## What you have to do
The answer must be an exact copy of every entry, with no pictures in it.

-----

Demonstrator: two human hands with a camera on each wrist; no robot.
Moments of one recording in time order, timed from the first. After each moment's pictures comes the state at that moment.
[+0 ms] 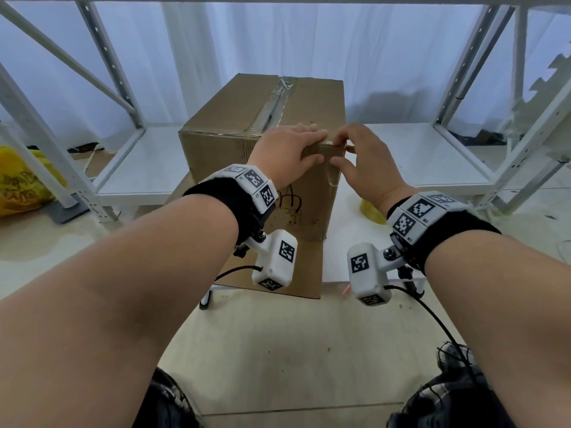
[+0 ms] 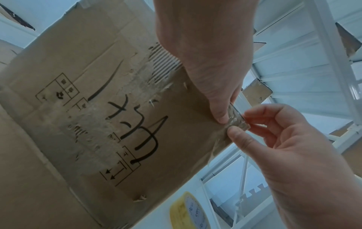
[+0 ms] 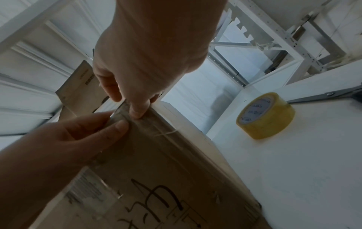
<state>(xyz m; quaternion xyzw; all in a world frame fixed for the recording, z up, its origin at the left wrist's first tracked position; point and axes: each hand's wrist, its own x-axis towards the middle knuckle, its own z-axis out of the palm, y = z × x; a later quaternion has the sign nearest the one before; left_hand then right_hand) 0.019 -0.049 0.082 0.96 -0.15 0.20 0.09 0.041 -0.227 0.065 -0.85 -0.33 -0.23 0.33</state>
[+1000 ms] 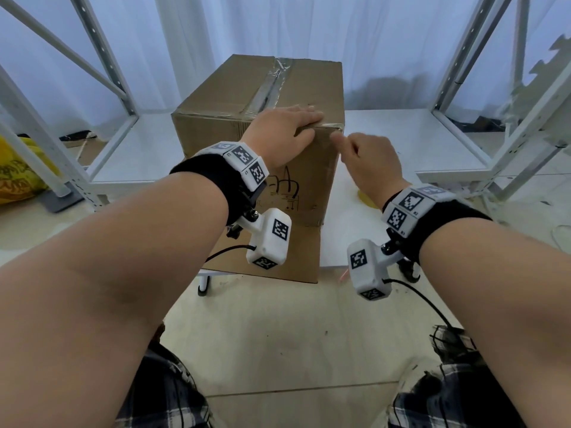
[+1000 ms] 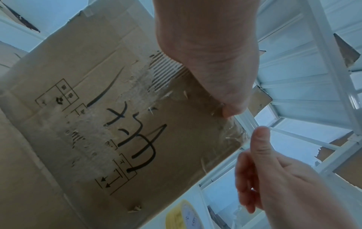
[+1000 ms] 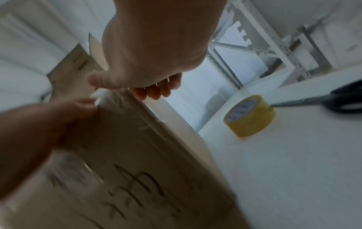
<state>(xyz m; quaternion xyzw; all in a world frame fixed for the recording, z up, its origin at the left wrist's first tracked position) 0.014 -0.044 0.089 0.96 -0.15 0.16 0.15 0.029 -0.231 0.054 -0.92 -0.20 -0.17 0.28</state>
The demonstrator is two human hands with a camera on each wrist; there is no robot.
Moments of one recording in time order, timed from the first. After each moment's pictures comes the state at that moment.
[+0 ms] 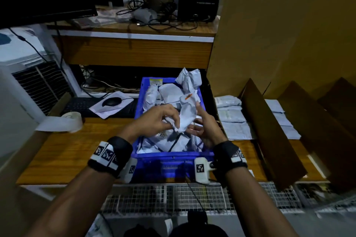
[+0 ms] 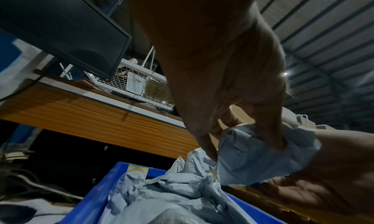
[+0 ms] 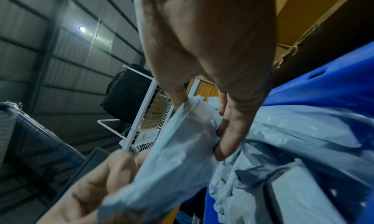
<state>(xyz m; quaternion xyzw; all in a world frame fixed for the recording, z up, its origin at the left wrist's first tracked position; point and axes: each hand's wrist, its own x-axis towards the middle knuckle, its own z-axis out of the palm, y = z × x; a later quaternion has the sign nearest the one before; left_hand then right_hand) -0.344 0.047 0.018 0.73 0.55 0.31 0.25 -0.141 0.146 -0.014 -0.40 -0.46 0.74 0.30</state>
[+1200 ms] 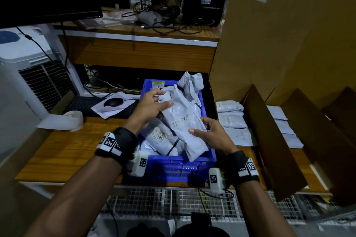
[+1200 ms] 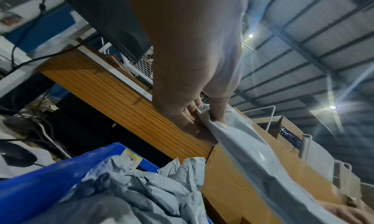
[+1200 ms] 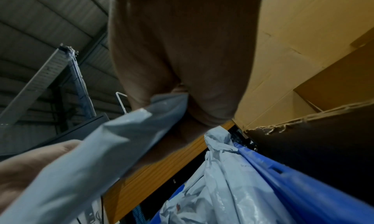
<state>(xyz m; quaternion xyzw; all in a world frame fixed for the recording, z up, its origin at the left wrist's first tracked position) -0.354 0.095 0.007 0.37 0.64 0.58 0.34 -0.105 0.164 -0.028 -0.32 -0.66 0.63 0.26</state>
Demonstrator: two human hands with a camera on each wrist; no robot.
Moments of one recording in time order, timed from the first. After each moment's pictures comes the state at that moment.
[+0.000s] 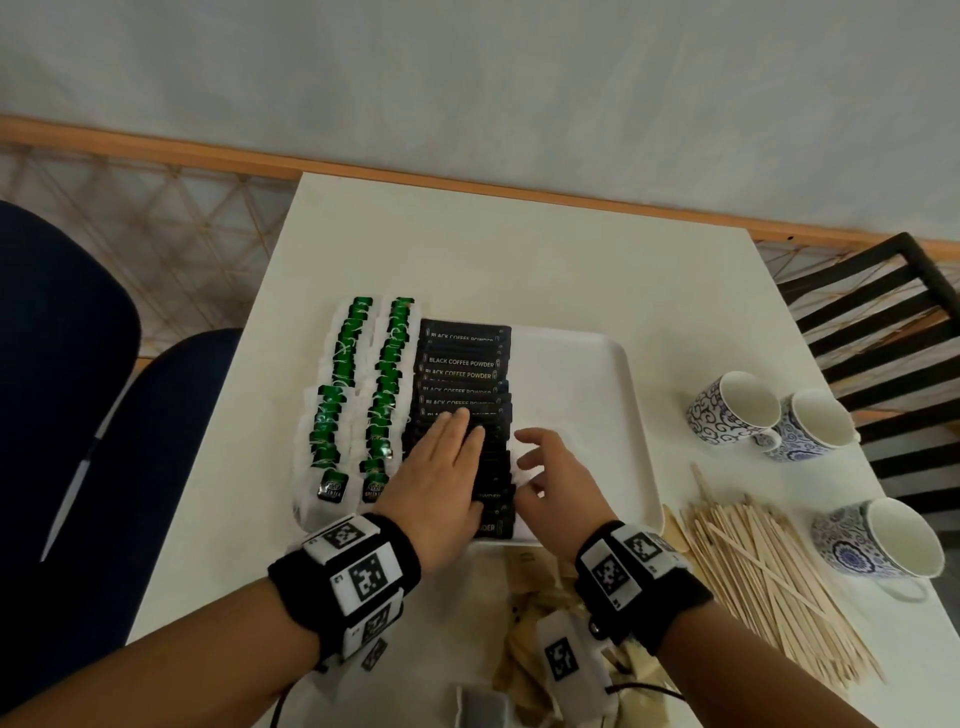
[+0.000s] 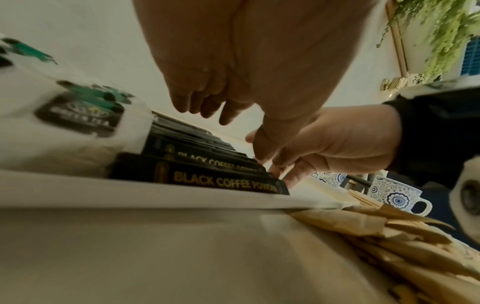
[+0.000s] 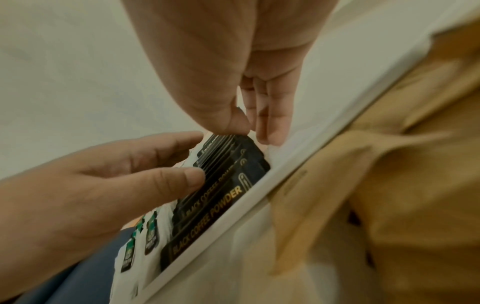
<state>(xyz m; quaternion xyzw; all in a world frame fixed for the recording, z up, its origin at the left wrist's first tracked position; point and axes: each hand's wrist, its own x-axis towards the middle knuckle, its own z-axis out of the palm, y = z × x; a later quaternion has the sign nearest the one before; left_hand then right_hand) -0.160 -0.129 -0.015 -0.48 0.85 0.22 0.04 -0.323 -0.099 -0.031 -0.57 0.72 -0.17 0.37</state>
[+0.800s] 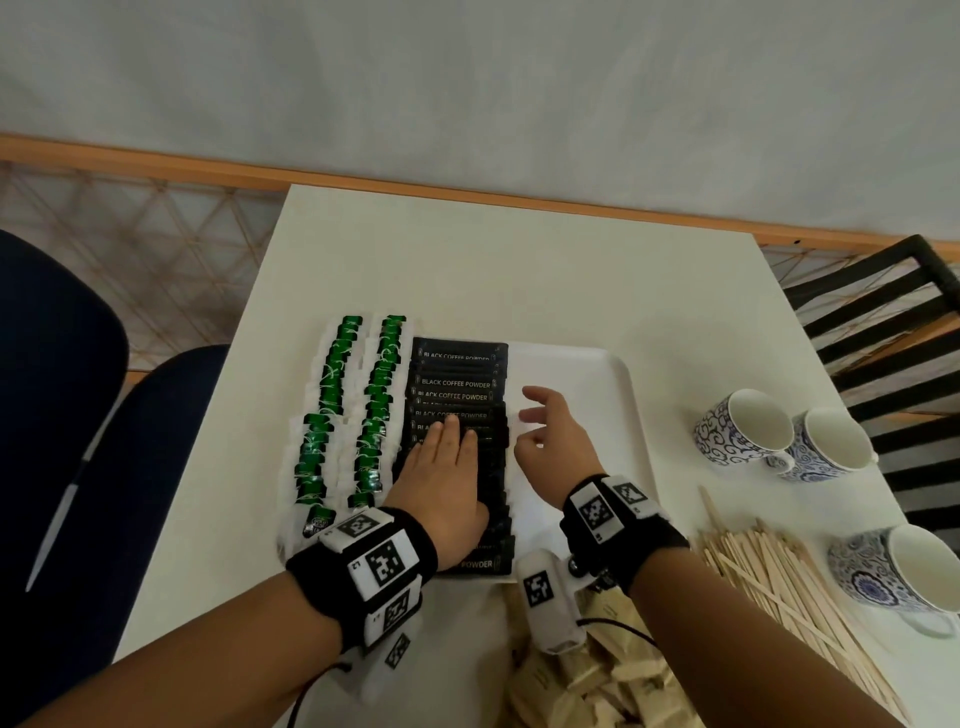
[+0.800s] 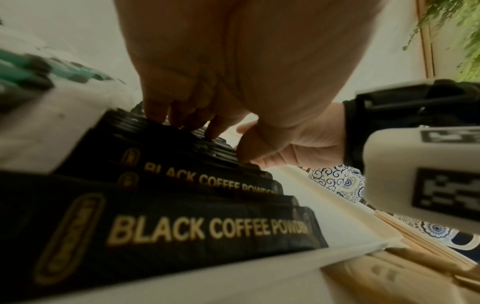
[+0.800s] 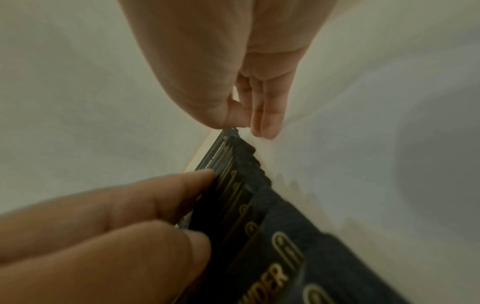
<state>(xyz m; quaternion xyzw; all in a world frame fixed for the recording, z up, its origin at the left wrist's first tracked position) -0.180 -0.162 -0.019 -0.52 0.80 0.29 0.11 -0.335 -0.167 -0.039 -0.51 0.74 -0.25 0.37</state>
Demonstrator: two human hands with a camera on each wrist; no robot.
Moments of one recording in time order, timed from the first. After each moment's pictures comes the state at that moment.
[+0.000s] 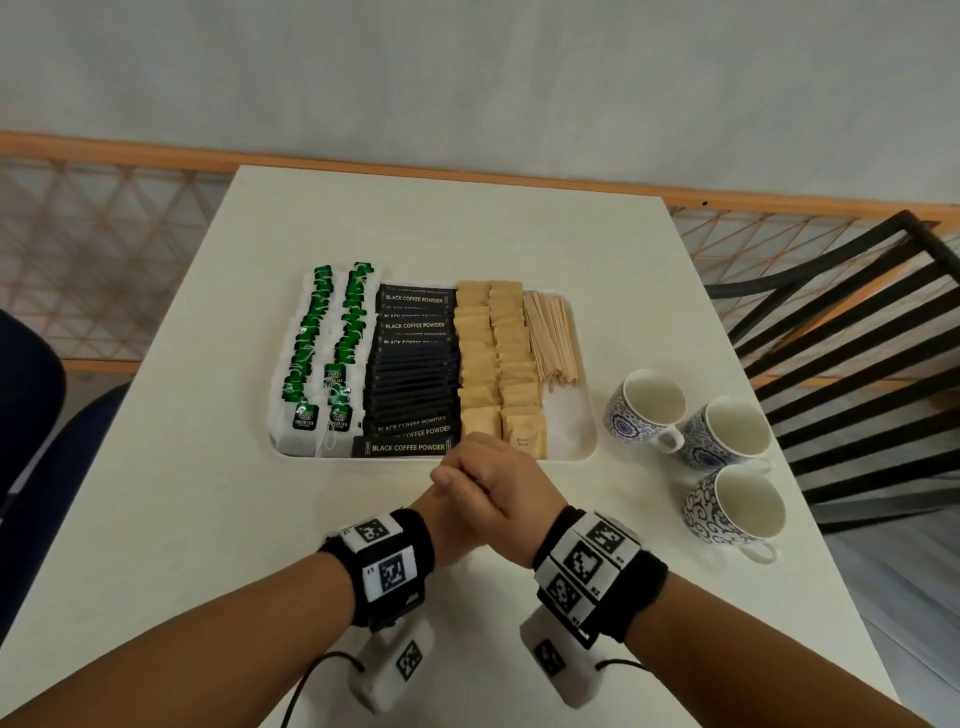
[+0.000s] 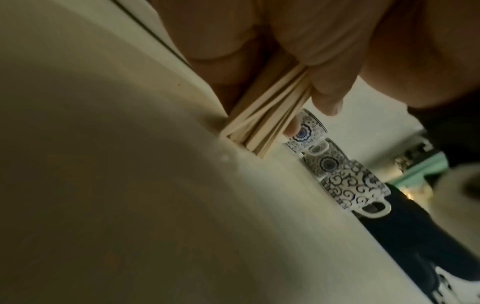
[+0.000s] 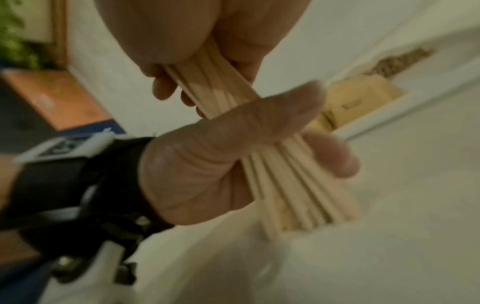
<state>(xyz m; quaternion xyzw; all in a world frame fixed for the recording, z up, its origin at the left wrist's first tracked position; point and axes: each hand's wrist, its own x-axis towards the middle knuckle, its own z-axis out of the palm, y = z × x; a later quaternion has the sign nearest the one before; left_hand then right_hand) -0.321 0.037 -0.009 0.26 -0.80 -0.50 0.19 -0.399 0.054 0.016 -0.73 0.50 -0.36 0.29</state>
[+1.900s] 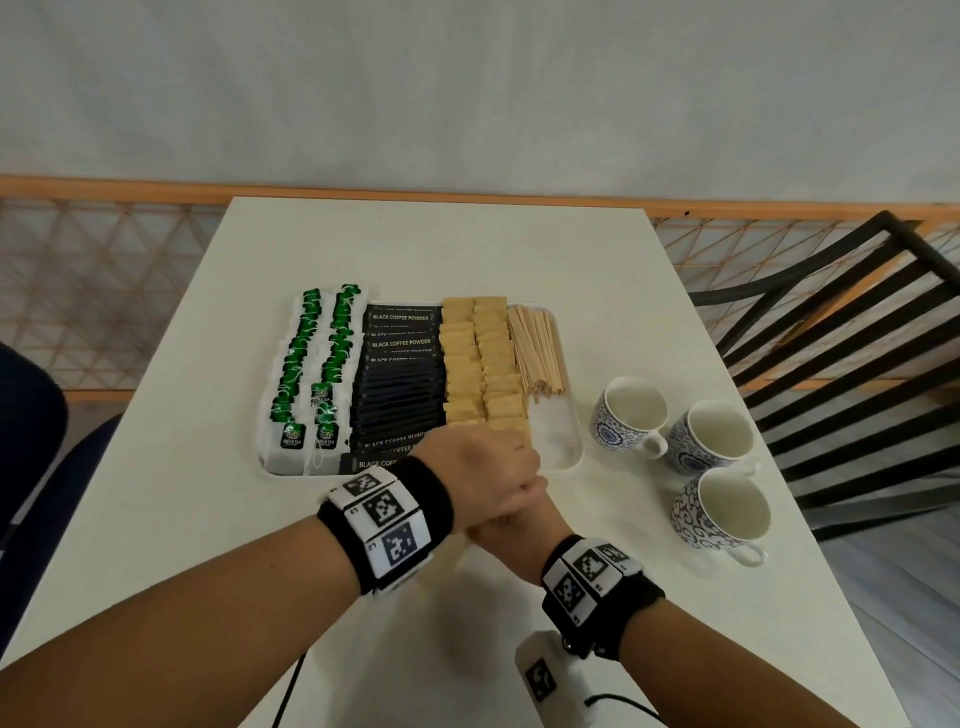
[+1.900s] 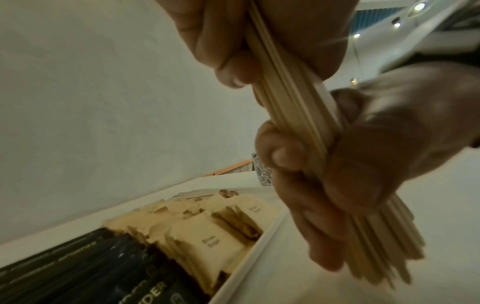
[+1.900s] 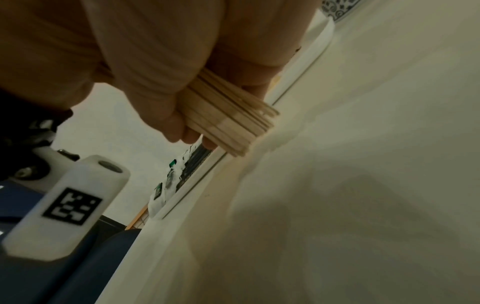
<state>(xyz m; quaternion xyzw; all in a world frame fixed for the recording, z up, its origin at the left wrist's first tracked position) -0.322 -0.003 0.020 0.17 -0.95 0.01 0.25 -0.424 0.068 -0.014 -0.60 0.66 -0.23 0.38</state>
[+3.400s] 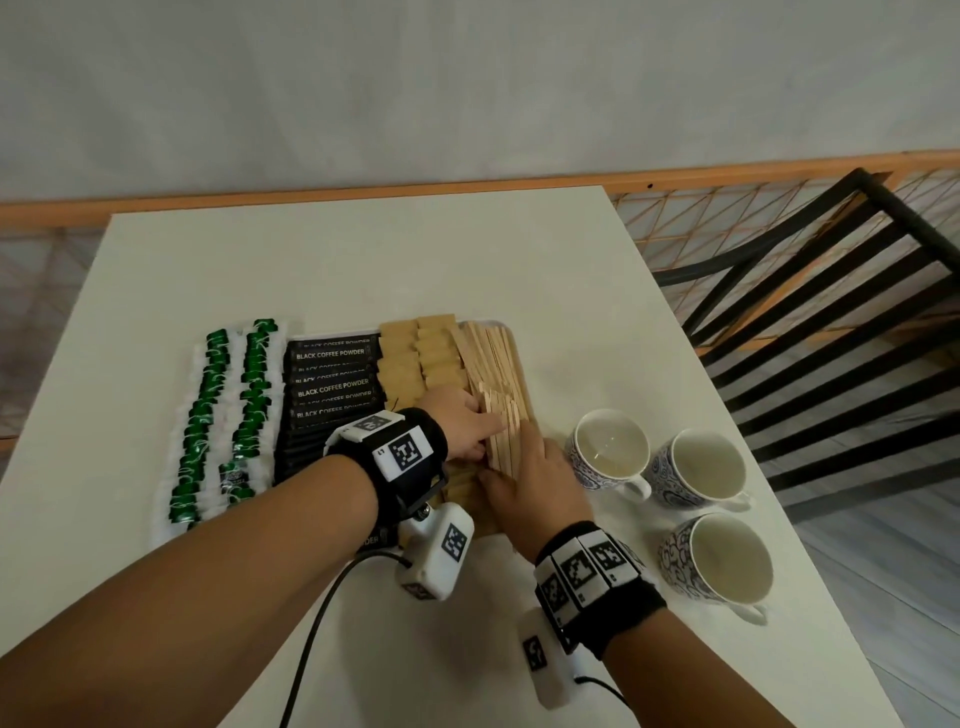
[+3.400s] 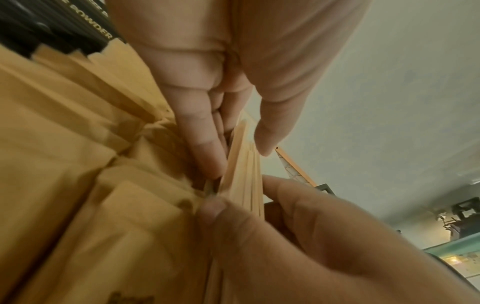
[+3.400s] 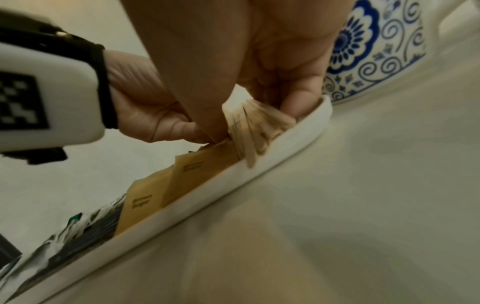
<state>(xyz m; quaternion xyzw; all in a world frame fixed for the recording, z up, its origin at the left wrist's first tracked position) -0.412 -0.115 -0.003 0.53 -0.62 -0.58 0.02 -0.493 -0.002 -0.029 -0.48 0.82 -0.18 0.25</state>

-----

## Solution to the problem
Demonstrator: two human hands with a camera on each wrist; no robot.
Moments of one recording in time order, timed from the first. After each moment's pictures comes the state at that moment.
[+0 ms] 
[+0 ms] 
[+0 ms] 
<state>(xyz m; quaternion xyzw; all in a world frame fixed for the recording, z up, its origin at the left wrist's first tracked position; point and axes: each hand's wrist, its own x-axis towards the middle knuckle, its own z-axis out of the palm, y = z × x; a later quaternion has the sign nearest the one before; left_hand then right_hand) 0.019 -0.049 0.082 0.96 -0.15 0.20 0.09 0.041 -0.227 0.065 -0.85 -0.33 -0.23 0.33</state>
[+1000 ms] 
[+1000 ms] 
[+1000 ms] 
<state>(xyz m; quaternion xyzw; all in a world frame fixed for the recording, z up, its origin at the left wrist's first tracked position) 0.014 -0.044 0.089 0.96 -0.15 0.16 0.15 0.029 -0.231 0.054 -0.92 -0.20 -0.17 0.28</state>
The demonstrator is two human hands with a camera on each wrist; there is no robot.
Moments of one recording in time order, timed from the first. After each moment's pictures comes the state at that moment.
[+0 ms] 
[+0 ms] 
[+0 ms] 
<state>(xyz m; quaternion xyzw; all in a world frame fixed for the recording, z up, its origin at the left wrist's first tracked position; point and axes: each hand's wrist, its own x-axis towards the middle knuckle, its own z-axis out of the palm, y = z × x; a later quaternion has the sign nearest the one before; left_hand then right_hand) -0.344 0.047 0.018 0.73 0.55 0.31 0.25 -0.141 0.146 -0.014 -0.40 -0.46 0.74 0.30</state>
[+1200 ms] 
[+1200 ms] 
[+1200 ms] 
<state>(xyz m; quaternion xyzw; all in a world frame fixed for the recording, z up, its origin at the left wrist's first tracked position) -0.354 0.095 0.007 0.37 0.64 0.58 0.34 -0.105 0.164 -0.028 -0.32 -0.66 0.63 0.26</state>
Demonstrator: two human hands with a camera on each wrist; no robot.
Moments of one recording in time order, timed from the first. After each moment's pictures comes the state at that moment.
[+0.000s] 
[+0.000s] 
[+0.000s] 
<state>(xyz m; quaternion xyzw; all in a world frame fixed for the recording, z up, its origin at the left wrist's first tracked position; point and axes: each hand's wrist, its own x-axis towards the middle knuckle, its own z-axis out of the palm, y = z × x; a later quaternion has the sign nearest the one before; left_hand then right_hand) -0.160 -0.129 -0.015 -0.48 0.85 0.22 0.04 -0.323 -0.099 -0.031 -0.57 0.72 -0.17 0.37</state>
[+0.800s] 
[+0.800s] 
[+0.800s] 
<state>(xyz m; quaternion xyzw; all in a world frame fixed for the recording, z up, its origin at the left wrist's first tracked position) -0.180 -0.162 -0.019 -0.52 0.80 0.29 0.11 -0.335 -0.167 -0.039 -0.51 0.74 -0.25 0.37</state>
Demonstrator: two human hands with a camera on each wrist; no robot.
Moments of one recording in time order, timed from the first. After each moment's pictures comes the state at that moment.
[+0.000s] 
[+0.000s] 
[+0.000s] 
<state>(xyz m; quaternion xyzw; all in a world frame fixed for the recording, z up, its origin at the left wrist's first tracked position; point and axes: each hand's wrist, its own x-axis towards the middle knuckle, its own z-axis out of the palm, y = z × x; a later quaternion has the sign nearest the one before; left_hand then right_hand) -0.321 0.037 -0.009 0.26 -0.80 -0.50 0.19 -0.399 0.054 0.016 -0.73 0.50 -0.36 0.29</state>
[+1.900s] 
[+1.900s] 
[+1.900s] 
<state>(xyz m; quaternion xyzw; all in a world frame fixed for the recording, z up, its origin at the left wrist's first tracked position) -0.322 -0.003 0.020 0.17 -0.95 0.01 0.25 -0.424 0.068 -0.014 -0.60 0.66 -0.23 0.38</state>
[+3.400s] 
[+3.400s] 
[+3.400s] 
<state>(xyz m; quaternion xyzw; all in a world frame fixed for the recording, z up, its origin at the left wrist's first tracked position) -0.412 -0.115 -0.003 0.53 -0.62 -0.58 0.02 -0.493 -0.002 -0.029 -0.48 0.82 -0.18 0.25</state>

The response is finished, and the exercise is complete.